* [WORK REQUEST]: Within this listing, how many lines include the word "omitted"? Only the number should be given.

* [THE RECORDS]:
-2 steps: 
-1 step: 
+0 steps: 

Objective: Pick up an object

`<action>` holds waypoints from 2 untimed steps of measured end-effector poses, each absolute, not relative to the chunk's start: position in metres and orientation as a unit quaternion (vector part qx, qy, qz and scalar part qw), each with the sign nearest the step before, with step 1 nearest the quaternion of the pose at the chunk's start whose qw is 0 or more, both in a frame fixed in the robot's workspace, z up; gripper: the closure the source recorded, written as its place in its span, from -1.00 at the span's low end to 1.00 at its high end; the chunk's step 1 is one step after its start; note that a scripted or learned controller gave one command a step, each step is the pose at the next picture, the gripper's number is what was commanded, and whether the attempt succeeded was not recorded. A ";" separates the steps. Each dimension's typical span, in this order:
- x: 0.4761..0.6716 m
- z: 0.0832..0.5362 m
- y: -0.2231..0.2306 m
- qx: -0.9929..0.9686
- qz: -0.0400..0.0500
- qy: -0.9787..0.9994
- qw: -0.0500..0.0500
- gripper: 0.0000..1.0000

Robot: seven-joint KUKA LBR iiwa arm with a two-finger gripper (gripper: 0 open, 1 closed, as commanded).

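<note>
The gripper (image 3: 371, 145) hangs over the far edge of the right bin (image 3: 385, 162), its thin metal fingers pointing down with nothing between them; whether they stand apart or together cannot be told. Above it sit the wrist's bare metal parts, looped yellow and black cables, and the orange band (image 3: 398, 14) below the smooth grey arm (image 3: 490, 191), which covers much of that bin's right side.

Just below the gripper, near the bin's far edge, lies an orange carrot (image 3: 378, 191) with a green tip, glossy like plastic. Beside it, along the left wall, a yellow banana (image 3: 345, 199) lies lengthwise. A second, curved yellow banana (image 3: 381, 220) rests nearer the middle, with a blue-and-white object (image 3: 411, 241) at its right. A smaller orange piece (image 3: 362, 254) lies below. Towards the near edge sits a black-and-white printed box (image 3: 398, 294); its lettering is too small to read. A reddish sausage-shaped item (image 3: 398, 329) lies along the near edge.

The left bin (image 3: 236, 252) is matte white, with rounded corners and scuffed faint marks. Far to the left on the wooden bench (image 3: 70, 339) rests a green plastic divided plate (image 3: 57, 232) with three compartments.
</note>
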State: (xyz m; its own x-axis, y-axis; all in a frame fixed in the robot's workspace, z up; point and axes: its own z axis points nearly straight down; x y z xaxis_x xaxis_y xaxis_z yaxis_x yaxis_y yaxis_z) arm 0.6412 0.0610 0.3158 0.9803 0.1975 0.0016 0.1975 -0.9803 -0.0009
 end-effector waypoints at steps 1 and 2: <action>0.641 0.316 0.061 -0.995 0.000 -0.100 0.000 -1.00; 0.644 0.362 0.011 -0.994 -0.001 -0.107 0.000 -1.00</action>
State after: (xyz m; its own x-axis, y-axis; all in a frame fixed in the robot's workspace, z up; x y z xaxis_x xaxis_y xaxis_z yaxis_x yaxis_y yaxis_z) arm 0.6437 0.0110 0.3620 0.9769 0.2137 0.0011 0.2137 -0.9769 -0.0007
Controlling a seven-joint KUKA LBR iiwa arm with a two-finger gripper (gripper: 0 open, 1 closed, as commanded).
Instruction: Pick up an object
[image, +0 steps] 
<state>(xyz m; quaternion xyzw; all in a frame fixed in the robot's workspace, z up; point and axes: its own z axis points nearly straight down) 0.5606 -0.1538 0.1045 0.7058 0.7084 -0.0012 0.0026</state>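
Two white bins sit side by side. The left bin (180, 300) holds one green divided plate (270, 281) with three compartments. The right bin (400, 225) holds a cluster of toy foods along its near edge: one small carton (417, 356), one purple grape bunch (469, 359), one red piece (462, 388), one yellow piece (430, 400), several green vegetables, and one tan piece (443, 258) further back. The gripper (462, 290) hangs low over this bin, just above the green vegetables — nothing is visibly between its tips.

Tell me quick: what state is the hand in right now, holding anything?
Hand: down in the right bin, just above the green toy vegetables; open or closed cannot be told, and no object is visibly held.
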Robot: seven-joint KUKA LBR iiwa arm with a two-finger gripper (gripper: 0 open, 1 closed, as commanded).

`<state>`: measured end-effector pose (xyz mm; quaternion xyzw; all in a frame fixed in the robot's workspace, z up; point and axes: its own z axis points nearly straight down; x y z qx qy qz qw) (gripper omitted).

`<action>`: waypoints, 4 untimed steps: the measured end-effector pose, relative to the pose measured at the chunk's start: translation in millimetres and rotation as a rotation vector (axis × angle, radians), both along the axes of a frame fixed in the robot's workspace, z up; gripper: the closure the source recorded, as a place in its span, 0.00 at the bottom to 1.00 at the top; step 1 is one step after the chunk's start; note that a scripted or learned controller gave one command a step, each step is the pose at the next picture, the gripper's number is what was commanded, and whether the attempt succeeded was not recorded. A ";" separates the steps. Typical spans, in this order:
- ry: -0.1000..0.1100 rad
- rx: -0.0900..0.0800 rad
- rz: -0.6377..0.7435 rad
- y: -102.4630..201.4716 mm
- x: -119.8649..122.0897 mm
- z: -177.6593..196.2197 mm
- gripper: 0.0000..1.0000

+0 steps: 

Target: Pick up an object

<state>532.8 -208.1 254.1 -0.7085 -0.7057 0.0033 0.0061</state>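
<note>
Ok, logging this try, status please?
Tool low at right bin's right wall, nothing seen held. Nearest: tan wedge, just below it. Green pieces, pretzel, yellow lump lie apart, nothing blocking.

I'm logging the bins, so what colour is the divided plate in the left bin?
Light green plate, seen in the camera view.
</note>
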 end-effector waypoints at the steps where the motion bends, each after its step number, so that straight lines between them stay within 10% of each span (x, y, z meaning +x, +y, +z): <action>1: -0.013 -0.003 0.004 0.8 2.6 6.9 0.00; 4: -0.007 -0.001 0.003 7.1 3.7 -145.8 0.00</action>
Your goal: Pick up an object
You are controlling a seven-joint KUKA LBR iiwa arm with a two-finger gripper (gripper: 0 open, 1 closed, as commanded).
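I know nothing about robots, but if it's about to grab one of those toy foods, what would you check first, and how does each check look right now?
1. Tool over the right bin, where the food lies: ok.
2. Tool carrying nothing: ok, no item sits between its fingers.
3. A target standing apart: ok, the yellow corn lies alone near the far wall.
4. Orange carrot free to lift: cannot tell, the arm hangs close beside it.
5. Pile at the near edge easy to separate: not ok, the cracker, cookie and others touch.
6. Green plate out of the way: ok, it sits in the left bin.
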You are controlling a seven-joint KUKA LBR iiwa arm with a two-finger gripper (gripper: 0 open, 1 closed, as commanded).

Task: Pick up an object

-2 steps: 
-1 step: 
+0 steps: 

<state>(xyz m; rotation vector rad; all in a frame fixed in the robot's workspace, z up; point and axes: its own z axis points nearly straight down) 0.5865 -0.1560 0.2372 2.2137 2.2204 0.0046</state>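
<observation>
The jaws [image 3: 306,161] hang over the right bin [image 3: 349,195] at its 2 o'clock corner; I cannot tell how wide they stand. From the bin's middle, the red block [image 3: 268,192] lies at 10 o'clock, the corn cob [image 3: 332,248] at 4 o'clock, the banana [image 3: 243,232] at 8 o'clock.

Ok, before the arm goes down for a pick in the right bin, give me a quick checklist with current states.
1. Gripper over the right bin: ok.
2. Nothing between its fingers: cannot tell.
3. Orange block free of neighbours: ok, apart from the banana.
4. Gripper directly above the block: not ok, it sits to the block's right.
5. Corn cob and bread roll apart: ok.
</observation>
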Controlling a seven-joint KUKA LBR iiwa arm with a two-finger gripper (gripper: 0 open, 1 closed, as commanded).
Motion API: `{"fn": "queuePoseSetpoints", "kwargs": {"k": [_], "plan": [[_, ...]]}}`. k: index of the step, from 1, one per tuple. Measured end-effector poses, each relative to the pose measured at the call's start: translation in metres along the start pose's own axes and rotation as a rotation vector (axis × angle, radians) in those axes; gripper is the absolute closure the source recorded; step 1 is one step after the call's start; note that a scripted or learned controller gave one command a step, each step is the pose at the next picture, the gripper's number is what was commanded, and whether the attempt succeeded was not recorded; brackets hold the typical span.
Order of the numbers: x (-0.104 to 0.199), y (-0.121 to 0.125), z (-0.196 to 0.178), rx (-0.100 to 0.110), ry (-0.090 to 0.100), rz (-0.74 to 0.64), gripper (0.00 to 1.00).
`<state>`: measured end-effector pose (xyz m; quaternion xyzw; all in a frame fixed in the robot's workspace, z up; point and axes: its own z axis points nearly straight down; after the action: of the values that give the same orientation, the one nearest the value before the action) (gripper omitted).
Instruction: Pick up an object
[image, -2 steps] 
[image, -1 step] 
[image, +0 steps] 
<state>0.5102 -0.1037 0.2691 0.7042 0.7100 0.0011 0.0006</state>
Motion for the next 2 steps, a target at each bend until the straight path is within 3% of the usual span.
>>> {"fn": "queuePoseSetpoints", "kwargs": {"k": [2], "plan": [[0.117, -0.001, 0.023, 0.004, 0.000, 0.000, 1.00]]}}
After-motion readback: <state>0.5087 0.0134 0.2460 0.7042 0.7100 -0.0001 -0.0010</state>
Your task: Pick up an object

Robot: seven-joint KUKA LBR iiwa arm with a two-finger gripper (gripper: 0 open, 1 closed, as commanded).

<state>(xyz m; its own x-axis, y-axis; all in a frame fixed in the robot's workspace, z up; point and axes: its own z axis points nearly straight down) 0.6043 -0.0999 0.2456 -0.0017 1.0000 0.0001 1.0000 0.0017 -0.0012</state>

* [EXPECTED ANSWER]: 2